• Task goal
Every line of the data below needs to be reproduced exactly.

• Records excerpted from a collection

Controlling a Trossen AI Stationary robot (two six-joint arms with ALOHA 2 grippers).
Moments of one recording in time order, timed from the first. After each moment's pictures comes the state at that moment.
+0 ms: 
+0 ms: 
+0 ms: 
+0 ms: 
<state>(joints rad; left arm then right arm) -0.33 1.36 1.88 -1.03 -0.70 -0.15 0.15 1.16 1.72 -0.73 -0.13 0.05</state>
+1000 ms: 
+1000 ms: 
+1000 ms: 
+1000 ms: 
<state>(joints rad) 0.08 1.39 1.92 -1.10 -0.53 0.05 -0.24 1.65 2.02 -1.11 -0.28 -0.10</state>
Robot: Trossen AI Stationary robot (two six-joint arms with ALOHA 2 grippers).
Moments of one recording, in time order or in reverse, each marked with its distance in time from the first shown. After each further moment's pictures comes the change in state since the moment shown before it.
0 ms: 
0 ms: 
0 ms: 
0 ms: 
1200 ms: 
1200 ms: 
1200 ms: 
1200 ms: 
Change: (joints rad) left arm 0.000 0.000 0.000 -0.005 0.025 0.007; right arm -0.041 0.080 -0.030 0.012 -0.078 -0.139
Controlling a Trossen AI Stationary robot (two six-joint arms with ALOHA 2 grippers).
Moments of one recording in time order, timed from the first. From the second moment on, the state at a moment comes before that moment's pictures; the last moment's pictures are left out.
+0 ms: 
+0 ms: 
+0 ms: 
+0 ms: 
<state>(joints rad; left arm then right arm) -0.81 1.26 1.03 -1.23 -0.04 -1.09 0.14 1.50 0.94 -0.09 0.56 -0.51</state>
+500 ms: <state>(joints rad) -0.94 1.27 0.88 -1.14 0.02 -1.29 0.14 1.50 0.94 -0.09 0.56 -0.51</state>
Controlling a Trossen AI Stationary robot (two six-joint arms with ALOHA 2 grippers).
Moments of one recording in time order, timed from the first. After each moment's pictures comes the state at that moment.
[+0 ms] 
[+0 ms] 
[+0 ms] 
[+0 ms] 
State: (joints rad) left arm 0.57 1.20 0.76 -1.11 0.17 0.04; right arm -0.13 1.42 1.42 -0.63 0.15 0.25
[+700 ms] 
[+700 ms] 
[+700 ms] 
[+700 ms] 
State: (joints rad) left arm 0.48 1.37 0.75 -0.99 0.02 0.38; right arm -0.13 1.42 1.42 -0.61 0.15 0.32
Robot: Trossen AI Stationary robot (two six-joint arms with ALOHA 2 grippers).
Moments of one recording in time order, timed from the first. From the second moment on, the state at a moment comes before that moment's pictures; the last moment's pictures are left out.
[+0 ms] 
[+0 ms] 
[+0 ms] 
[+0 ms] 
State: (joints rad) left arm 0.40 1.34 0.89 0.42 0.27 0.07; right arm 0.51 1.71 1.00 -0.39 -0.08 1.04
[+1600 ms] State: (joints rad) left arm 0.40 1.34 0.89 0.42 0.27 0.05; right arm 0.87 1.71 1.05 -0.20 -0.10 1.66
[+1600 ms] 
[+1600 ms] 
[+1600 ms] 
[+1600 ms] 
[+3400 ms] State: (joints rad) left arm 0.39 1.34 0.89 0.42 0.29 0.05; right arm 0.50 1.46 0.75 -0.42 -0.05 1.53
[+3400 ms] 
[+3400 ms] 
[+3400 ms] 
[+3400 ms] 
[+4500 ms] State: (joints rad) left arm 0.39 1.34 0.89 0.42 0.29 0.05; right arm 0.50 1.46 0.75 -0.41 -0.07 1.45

• Reply
Controlling a Trossen AI Stationary robot (two six-joint arms with ALOHA 2 grippers).
Moments of one recording in time order, timed from the first. After each moment's pictures comes the state at that moment.
+0 ms: 
+0 ms: 
+0 ms: 
+0 ms: 
<state>(joints rad; left arm then right arm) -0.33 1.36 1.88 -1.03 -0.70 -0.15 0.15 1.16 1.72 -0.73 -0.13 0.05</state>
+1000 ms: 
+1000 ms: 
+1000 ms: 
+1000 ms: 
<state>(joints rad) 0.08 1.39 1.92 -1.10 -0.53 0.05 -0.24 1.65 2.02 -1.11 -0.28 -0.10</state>
Robot: Trossen AI Stationary robot (two six-joint arms with ALOHA 2 grippers).
Moments of one recording, in time order or in reverse, each marked with its distance in time from the first shown. After each further moment's pictures comes the change in state since the moment shown before it.
0 ms: 
0 ms: 
0 ms: 
0 ms: 
1200 ms: 
1200 ms: 
1200 ms: 
1200 ms: 
Change: (joints rad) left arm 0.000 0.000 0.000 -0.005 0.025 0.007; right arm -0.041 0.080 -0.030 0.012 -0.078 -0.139
Controlling a Trossen AI Stationary robot (two six-joint arms with ALOHA 2 grippers).
Moments of one recording in time order, timed from the first. From the second moment on, the state at a moment comes before that moment's pictures; the last moment's pictures are left out.
+0 ms: 
+0 ms: 
+0 ms: 
+0 ms: 
<state>(joints rad; left arm then right arm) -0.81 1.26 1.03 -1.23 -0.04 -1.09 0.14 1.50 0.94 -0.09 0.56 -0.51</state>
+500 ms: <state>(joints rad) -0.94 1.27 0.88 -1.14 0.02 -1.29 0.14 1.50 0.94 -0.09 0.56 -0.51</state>
Controlling a Trossen AI Stationary robot (two six-joint arms with ALOHA 2 grippers).
Moments of one recording in time order, timed from the first. After each moment's pictures comes the state at that moment.
[+0 ms] 
[+0 ms] 
[+0 ms] 
[+0 ms] 
State: (joints rad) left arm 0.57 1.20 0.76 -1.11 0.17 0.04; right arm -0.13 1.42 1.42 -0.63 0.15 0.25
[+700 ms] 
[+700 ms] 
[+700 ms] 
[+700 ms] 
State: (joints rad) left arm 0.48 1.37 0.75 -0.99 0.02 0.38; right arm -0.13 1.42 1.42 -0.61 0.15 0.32
Robot: Trossen AI Stationary robot (two six-joint arms with ALOHA 2 grippers).
Moments of one recording in time order, timed from the first. From the second moment on, the state at a moment comes before that moment's pictures; the last moment's pictures are left out.
[+0 ms] 
[+0 ms] 
[+0 ms] 
[+0 ms] 
State: (joints rad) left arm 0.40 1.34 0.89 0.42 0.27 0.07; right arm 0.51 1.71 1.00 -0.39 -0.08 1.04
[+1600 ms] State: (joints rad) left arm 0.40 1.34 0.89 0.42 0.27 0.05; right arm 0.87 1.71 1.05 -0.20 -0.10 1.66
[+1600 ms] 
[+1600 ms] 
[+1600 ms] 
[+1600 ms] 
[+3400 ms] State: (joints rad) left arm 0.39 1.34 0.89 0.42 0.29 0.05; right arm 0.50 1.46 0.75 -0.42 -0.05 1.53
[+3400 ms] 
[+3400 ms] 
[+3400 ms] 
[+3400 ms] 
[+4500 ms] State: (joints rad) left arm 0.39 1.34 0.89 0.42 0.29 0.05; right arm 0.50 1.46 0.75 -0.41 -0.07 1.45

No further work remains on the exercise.